## WORK ITEM
Please say how many lines in the records below contain the word "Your". Give the number and nothing more.

## SUPPLIED RECORDS
----------------------------------------

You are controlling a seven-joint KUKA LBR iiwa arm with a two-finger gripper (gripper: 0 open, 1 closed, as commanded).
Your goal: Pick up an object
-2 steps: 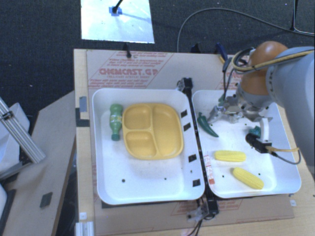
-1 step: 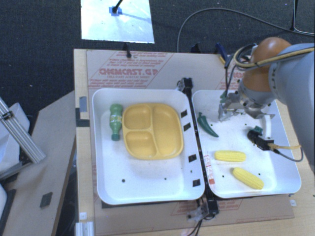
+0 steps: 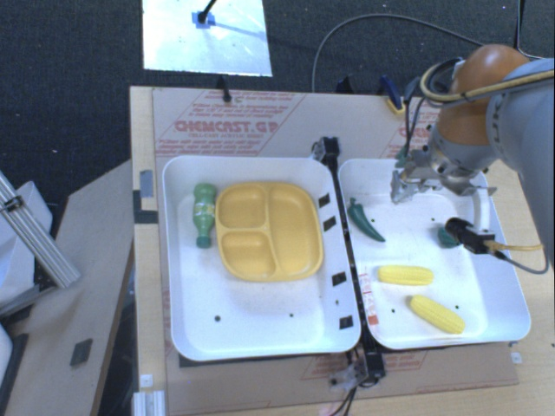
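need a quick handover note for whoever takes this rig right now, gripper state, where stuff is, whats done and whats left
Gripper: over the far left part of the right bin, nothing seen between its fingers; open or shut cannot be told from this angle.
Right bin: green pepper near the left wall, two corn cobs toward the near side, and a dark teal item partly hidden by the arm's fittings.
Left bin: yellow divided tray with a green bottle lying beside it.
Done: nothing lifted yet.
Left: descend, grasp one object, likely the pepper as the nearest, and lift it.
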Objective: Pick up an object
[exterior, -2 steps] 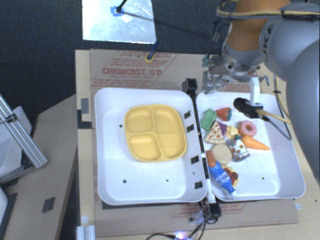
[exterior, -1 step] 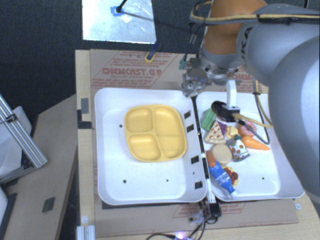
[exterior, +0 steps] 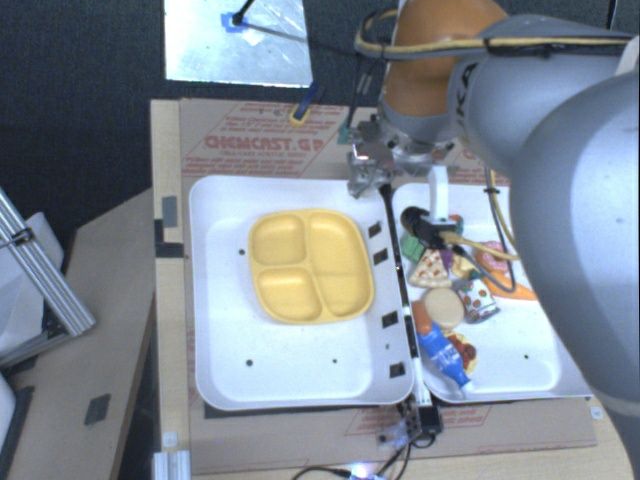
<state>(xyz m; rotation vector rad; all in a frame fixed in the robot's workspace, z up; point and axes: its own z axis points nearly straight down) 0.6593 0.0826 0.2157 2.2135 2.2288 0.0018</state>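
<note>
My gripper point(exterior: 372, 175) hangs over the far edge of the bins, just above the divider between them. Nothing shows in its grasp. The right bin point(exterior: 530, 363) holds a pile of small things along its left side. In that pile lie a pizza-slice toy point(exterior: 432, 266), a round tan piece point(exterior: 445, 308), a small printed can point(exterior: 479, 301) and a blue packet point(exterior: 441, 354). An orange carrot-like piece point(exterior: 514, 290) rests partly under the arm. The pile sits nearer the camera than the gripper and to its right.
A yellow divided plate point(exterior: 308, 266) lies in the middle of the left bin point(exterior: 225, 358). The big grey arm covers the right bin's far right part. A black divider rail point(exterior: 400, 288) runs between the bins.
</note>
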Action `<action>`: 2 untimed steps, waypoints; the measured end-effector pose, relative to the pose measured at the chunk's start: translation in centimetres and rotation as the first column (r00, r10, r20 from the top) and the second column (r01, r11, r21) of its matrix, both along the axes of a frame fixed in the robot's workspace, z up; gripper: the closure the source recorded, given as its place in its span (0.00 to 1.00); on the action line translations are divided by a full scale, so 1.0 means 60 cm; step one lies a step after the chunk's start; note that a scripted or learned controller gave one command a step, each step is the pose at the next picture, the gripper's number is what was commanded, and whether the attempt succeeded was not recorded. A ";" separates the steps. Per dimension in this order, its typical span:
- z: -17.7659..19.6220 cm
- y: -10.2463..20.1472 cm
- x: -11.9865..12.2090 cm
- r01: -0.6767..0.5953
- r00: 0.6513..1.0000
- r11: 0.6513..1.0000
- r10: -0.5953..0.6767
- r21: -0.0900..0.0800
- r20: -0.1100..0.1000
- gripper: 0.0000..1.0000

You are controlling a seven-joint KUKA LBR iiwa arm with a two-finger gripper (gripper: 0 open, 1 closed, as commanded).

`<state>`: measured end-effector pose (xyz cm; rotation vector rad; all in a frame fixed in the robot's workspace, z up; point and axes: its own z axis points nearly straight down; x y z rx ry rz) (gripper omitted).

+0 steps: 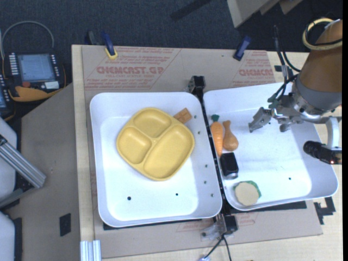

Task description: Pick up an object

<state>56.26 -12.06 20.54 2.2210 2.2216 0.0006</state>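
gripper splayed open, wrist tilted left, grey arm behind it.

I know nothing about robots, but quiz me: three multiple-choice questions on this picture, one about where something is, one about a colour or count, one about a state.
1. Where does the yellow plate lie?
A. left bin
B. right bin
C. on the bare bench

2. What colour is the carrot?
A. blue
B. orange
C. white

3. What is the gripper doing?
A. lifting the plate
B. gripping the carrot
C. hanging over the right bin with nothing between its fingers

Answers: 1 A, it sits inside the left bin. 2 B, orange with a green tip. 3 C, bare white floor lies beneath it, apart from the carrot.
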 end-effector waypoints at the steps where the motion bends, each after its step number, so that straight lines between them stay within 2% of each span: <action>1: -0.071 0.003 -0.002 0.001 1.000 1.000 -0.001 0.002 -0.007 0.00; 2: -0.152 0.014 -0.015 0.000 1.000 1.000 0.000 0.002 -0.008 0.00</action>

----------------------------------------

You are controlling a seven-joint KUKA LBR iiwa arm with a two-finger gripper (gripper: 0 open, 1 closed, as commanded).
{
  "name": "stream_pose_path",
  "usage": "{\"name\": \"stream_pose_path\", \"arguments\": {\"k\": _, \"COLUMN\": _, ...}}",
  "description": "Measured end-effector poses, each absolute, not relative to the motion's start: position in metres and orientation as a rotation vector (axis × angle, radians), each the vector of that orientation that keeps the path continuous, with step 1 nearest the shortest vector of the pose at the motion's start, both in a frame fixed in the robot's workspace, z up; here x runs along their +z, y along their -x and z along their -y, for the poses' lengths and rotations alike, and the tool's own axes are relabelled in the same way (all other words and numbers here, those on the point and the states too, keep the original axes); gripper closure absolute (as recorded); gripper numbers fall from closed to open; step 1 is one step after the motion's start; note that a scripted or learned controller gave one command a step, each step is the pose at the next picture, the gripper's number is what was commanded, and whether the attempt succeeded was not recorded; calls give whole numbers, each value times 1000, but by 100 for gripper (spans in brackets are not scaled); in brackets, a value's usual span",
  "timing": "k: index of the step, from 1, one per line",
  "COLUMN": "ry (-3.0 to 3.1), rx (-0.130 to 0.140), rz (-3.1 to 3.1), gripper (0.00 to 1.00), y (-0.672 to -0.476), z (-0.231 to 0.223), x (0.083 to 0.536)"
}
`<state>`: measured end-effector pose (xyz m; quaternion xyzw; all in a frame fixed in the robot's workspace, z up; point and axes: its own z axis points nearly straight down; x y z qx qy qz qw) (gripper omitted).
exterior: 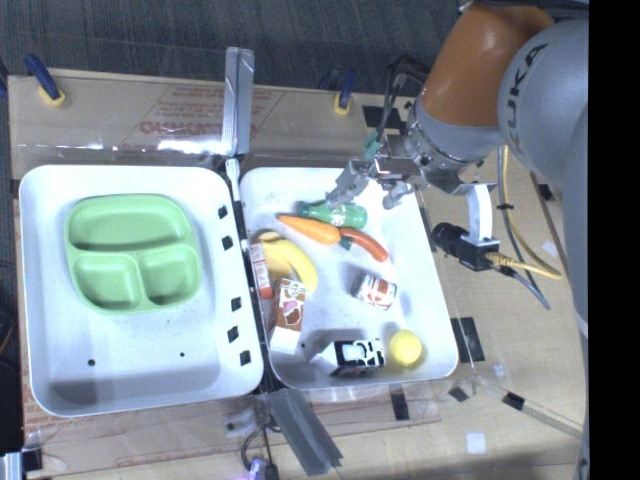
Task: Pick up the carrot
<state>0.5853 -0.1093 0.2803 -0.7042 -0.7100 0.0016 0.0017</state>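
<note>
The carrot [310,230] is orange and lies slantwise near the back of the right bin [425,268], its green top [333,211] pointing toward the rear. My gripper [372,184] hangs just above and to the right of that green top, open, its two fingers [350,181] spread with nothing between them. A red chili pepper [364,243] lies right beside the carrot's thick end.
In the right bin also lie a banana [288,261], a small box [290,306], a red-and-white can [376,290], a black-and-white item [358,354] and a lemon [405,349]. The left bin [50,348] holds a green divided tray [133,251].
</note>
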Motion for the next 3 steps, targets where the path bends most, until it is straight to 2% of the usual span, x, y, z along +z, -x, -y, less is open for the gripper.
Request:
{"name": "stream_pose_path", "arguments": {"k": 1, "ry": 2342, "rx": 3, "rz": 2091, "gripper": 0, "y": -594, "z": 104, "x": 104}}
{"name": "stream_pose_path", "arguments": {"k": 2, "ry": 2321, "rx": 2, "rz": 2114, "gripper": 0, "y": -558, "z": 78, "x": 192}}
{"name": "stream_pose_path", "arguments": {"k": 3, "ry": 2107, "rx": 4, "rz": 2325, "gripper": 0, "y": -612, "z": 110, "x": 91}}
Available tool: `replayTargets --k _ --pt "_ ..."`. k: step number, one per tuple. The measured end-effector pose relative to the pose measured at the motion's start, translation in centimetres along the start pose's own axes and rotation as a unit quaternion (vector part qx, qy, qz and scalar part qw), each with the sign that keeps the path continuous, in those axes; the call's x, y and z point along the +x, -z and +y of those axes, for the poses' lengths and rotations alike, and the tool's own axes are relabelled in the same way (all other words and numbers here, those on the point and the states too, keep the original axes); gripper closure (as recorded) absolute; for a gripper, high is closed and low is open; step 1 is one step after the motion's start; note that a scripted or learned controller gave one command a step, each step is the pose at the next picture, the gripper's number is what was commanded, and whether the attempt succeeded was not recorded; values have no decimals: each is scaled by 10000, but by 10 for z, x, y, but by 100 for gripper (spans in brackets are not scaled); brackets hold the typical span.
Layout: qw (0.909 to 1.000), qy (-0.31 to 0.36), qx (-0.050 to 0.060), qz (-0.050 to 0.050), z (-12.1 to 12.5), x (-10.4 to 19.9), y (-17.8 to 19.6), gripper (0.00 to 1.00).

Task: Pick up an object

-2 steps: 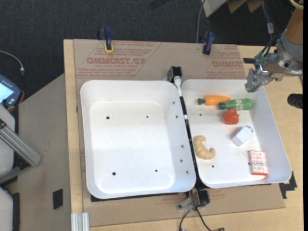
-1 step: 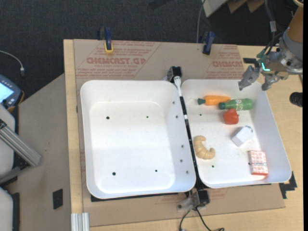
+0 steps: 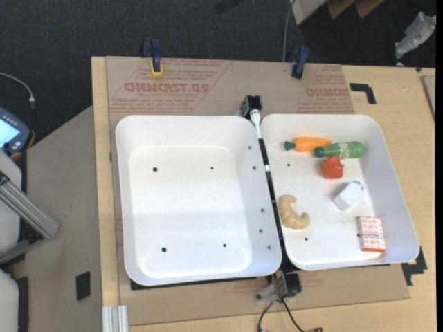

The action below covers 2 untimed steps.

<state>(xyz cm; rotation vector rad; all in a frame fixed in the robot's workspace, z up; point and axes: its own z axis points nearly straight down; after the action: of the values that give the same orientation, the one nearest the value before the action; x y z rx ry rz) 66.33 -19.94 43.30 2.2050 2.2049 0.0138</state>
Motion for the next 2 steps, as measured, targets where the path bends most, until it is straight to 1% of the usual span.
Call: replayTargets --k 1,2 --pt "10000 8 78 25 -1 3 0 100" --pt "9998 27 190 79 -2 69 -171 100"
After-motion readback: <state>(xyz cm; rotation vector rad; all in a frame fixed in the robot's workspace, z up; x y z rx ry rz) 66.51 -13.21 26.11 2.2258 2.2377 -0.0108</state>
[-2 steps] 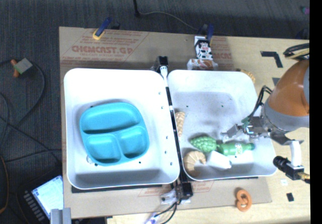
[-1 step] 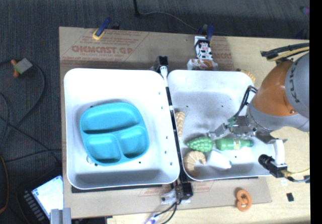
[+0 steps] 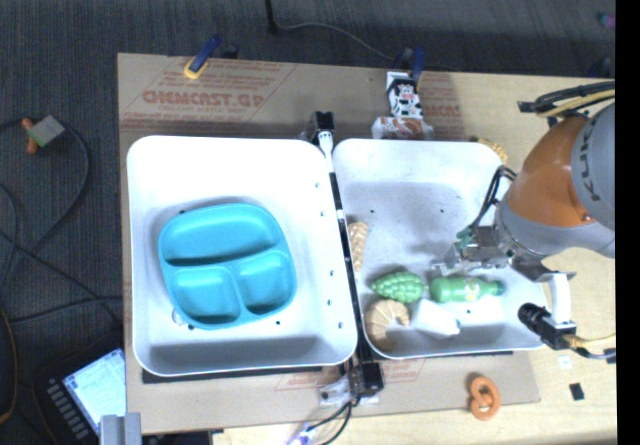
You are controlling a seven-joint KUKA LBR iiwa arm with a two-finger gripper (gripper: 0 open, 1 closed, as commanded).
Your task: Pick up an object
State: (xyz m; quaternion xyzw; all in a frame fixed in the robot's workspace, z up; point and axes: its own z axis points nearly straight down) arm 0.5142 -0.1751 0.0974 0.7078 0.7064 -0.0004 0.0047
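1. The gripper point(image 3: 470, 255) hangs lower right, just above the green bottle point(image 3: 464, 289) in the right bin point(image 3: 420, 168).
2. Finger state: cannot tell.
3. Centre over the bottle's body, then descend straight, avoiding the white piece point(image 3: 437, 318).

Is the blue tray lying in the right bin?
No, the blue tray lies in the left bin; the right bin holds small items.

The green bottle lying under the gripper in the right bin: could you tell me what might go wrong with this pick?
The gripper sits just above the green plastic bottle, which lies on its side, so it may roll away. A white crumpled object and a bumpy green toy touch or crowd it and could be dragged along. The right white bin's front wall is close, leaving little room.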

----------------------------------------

## REPLY
2